▶ **DATA TO EXAMINE**
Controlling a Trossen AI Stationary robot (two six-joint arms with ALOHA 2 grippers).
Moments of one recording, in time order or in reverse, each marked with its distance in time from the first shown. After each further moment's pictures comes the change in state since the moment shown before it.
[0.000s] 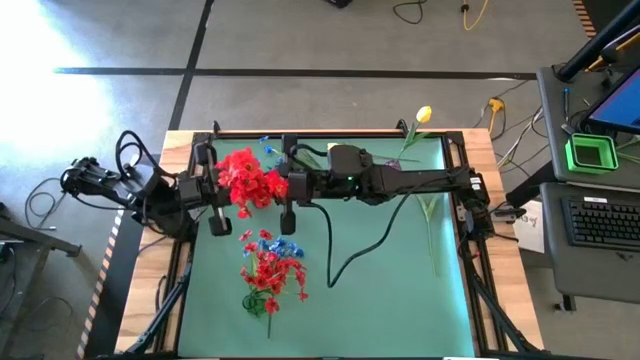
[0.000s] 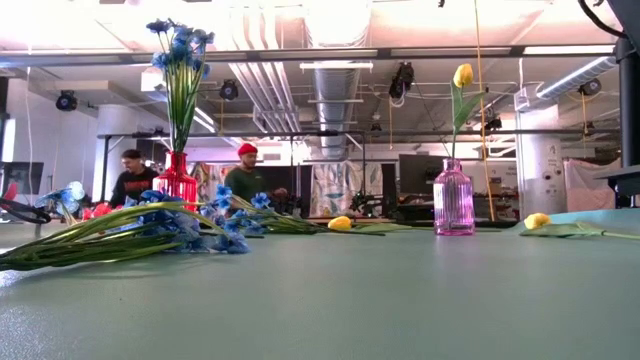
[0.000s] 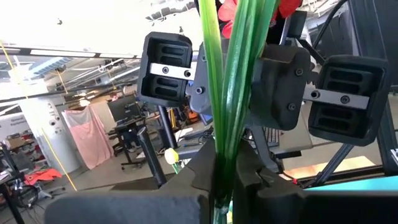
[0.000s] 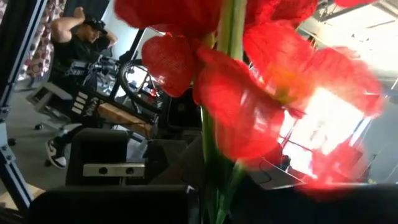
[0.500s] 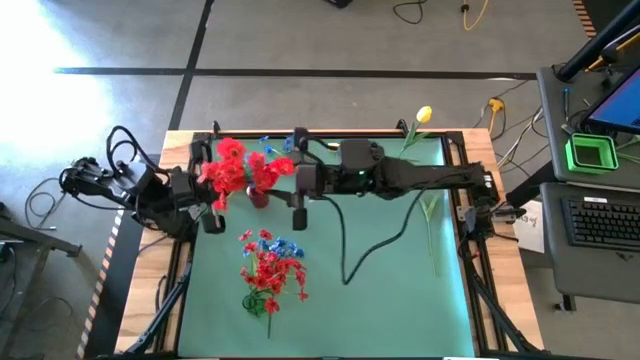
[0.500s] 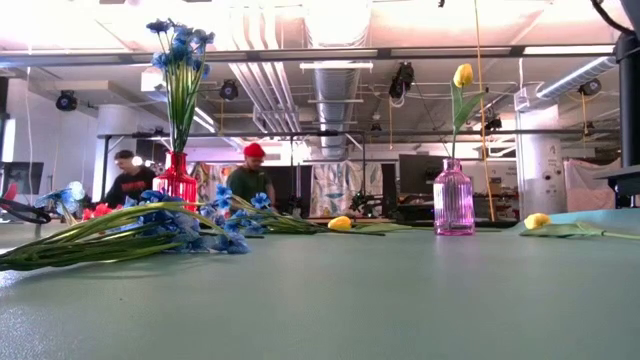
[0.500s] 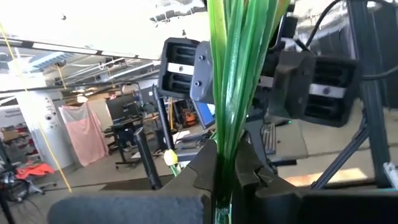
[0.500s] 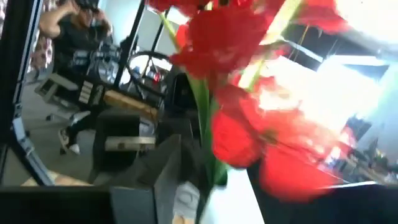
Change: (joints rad) left arm -0.008 -0.048 0.000 -0.029 -0.003 -0.054; right arm 0.001 -0.088 -0.003 -0.177 0.047 0.066
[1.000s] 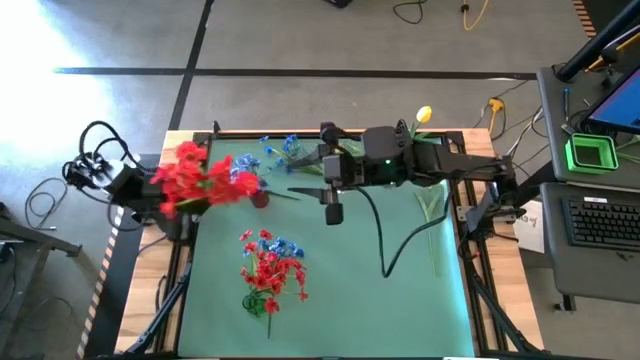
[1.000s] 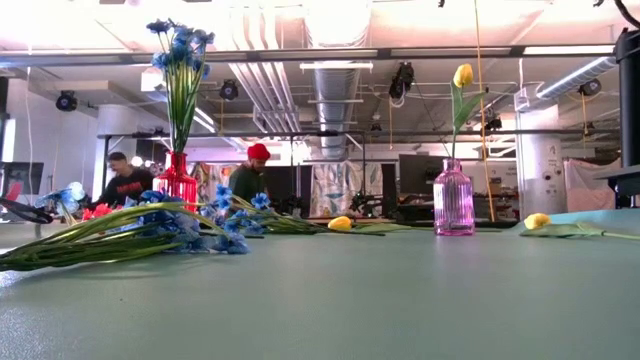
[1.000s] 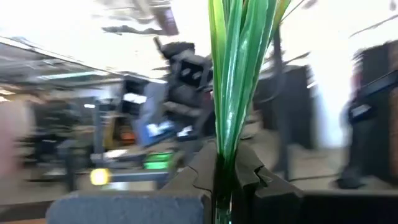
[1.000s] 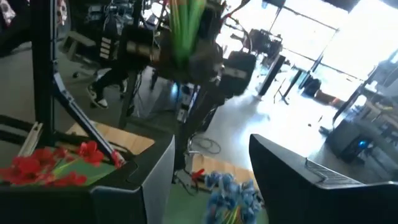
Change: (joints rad) left arm -0.136 -0.092 0.000 -0.038 0.111 -0.174; right arm 0.000 -0.147 -0.005 -0.388 0.008 0.090
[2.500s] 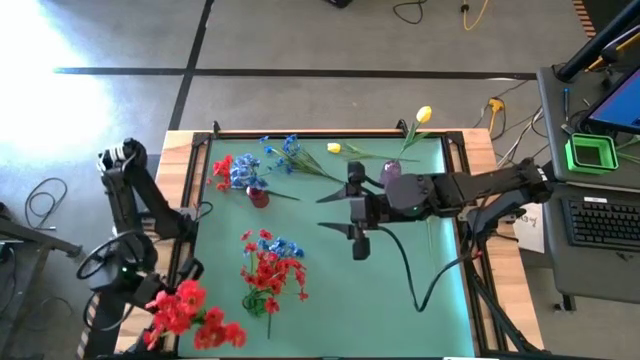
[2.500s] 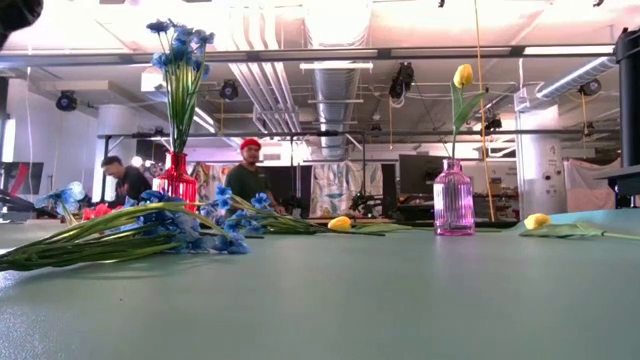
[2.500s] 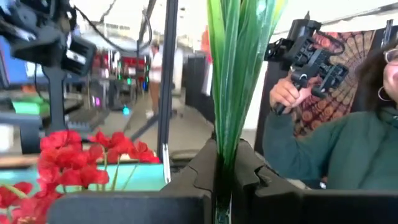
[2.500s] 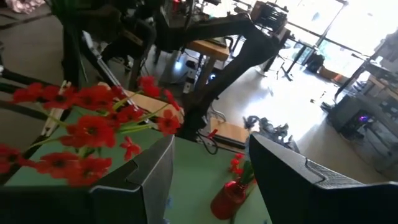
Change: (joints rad) left arm -0.822 0.467 -0.208 0.671 -0.552 -0.102; right arm 0.180 -0.239 -0.455 0.116 0.210 0.059
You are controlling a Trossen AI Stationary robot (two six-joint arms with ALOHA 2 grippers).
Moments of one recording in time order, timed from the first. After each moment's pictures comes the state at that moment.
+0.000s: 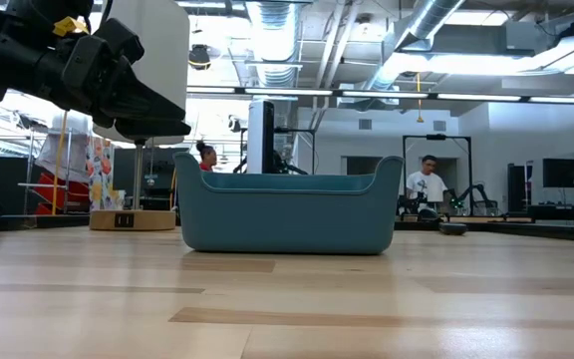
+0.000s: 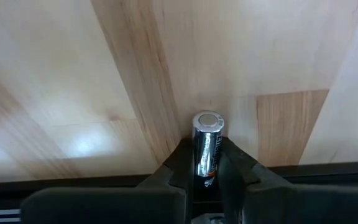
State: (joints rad) left arm -0.12 0.97 0.21 0.54 -0.35 -0.09; right arm 0.57 1.38 0.52 -0.96 -0.24 0.67
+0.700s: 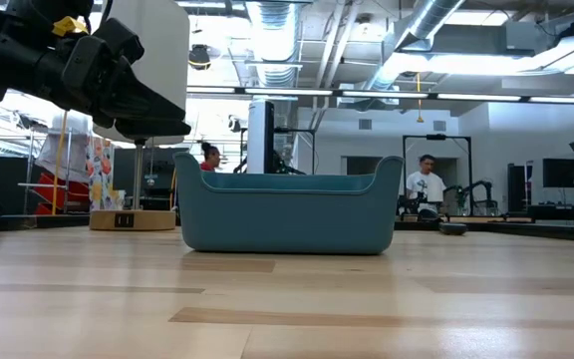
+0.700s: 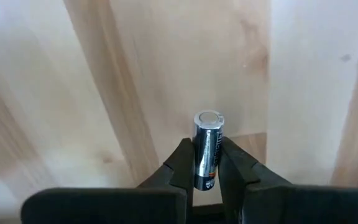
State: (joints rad) left arm -0.12 0.97 0.21 0.54 -0.35 -0.08; right arm 0.53 1.19 0.52 -0.98 -0.09 0.71
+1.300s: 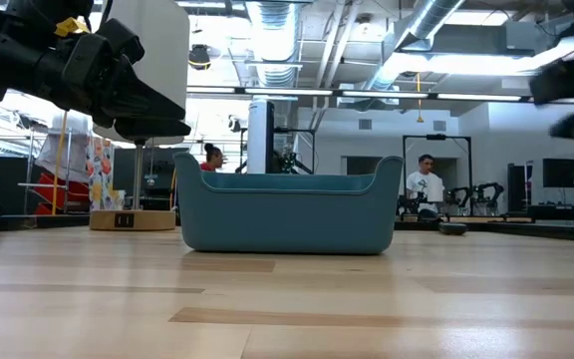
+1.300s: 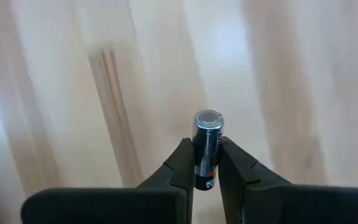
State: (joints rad) left arm -0.12 0.97 0.21 0.54 -0.35 -0.12; right arm 0.46 0.98 0.61 -0.96 0.13 0.69
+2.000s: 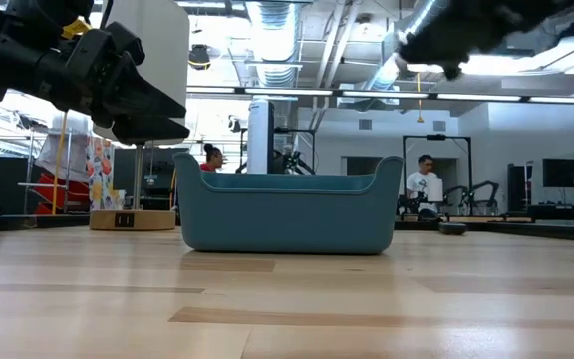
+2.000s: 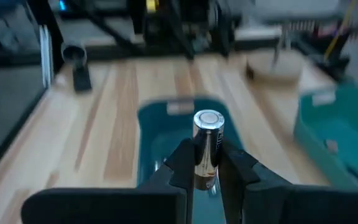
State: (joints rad) left arm -0.12 0.97 0.21 0.54 -0.35 -0.21; right arm 0.30 1.08 0.63 0.08 0.37 0.18
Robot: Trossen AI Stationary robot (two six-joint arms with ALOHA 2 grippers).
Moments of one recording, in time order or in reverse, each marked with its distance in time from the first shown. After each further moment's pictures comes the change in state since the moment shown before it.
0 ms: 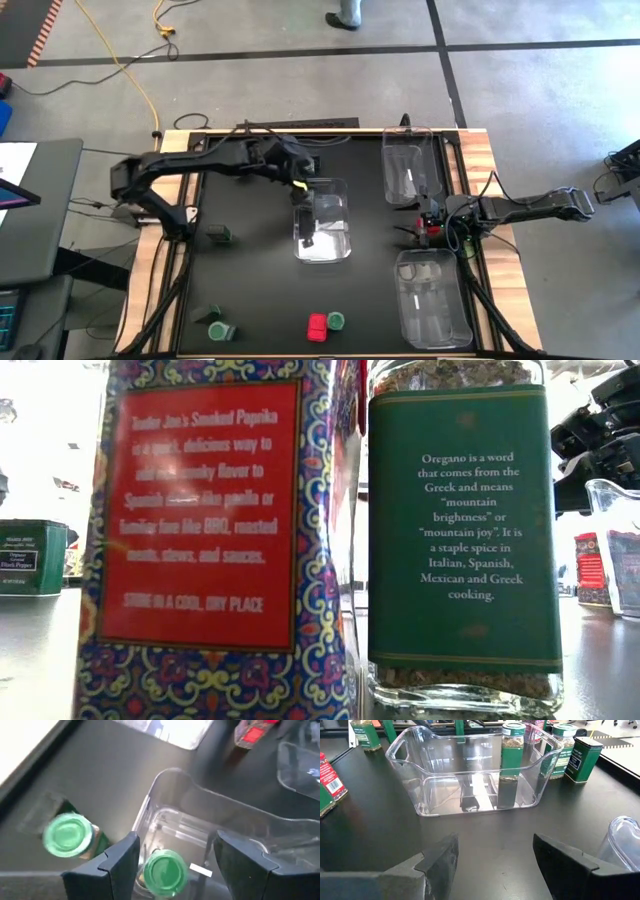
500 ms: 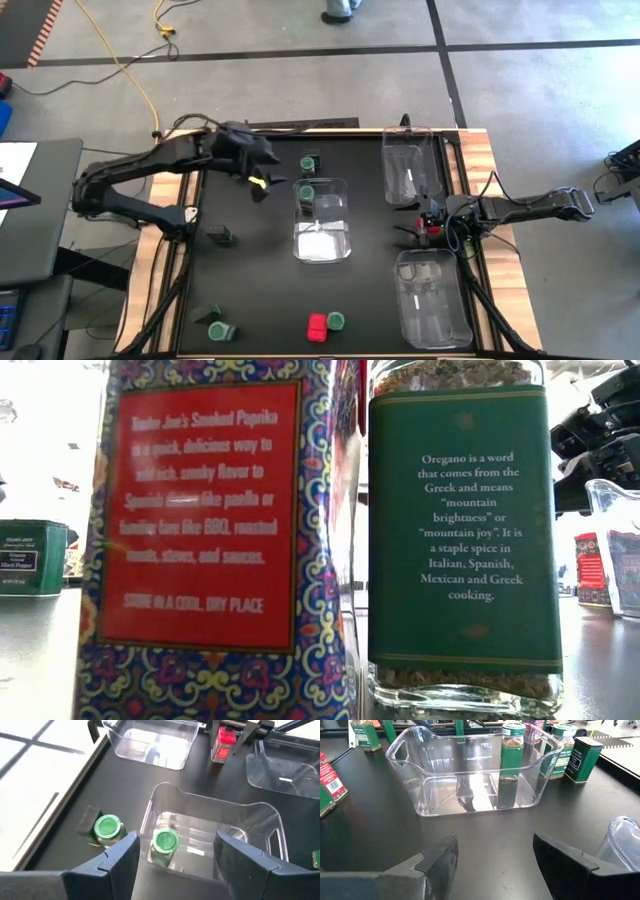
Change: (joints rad) left arm -0.003 -0.345 0.000 -0.217 -0.016 0.120; right arm 0.000 0.000 0.000 0.001 0.000 0.000
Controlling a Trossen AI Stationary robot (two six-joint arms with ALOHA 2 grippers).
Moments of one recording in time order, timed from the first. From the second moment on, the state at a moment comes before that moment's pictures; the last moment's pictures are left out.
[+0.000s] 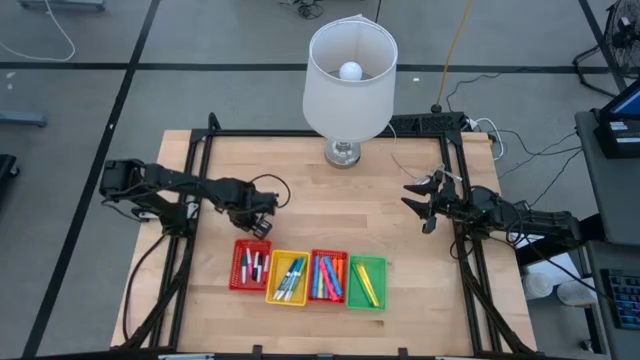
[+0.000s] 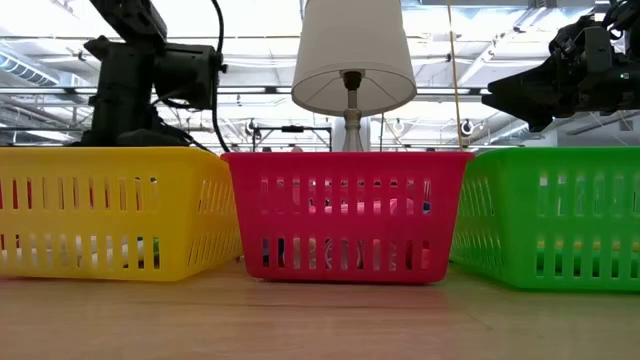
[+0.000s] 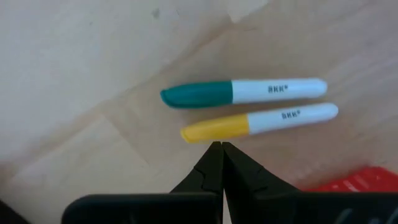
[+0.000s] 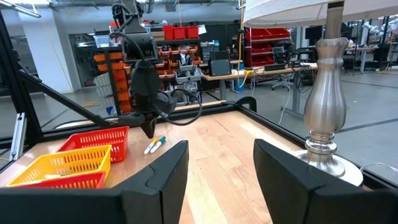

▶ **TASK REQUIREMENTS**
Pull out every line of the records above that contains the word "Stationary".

▶ **COMPLETED EXERCISE**
Controlling a Trossen AI Stationary robot (two six-joint arms with ALOHA 2 grippers).
You are controlling a Trossen AI Stationary robot (two six-joint arms with ALOHA 2 grippers).
Robot: Trossen AI Stationary robot (two six-joint arms with ALOHA 2 grippers).
Controlling a Trossen AI Stationary robot (two six-joint arms with ALOHA 2 grippers).

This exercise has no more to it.